* EXERCISE PROMPT: The lines to return are those below that contain the word "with".
━━━ EXERCISE DATA
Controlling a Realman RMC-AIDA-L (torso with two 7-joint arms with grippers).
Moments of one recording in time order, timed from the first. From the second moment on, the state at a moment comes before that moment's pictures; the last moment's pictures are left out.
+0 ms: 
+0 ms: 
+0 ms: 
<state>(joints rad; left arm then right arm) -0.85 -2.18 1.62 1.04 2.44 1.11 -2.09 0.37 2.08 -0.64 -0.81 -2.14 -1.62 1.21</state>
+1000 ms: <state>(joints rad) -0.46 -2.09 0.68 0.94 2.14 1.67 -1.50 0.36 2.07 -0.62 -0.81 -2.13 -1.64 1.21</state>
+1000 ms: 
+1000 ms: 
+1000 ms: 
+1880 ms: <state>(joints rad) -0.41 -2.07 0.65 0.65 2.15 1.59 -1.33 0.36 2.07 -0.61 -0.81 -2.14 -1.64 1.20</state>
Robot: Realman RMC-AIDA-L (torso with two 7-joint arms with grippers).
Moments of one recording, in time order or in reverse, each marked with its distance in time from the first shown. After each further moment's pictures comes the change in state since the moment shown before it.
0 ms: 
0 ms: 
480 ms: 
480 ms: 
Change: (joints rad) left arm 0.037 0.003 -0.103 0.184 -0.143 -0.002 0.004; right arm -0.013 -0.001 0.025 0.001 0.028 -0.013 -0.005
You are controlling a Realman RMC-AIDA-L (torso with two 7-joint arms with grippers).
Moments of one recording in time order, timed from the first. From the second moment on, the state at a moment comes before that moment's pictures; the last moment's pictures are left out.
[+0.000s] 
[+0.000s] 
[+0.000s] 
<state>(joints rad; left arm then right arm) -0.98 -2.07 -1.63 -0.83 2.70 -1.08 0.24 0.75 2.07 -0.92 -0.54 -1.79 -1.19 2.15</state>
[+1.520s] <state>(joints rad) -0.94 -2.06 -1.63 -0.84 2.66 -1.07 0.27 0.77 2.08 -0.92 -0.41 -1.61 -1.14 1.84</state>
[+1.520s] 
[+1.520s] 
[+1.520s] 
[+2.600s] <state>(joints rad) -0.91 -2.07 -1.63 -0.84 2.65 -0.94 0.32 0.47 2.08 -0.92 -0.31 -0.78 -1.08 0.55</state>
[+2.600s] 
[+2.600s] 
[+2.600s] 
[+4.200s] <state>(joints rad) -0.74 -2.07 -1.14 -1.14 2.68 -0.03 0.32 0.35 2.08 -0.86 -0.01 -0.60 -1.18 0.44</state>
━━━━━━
* SOLUTION TO THE EXERCISE:
Controlling a Realman RMC-AIDA-L (torso with two 7-joint arms with grippers).
Robot: Realman RMC-AIDA-L (torso with two 7-joint arms with grippers).
Moments of one recording, in time order or in reverse, each marked with its distance in time from the first shown. After each further moment's pictures comes the change in state since the moment shown before it.
You are controlling a Realman RMC-AIDA-L (torso with two 7-joint arms with grippers).

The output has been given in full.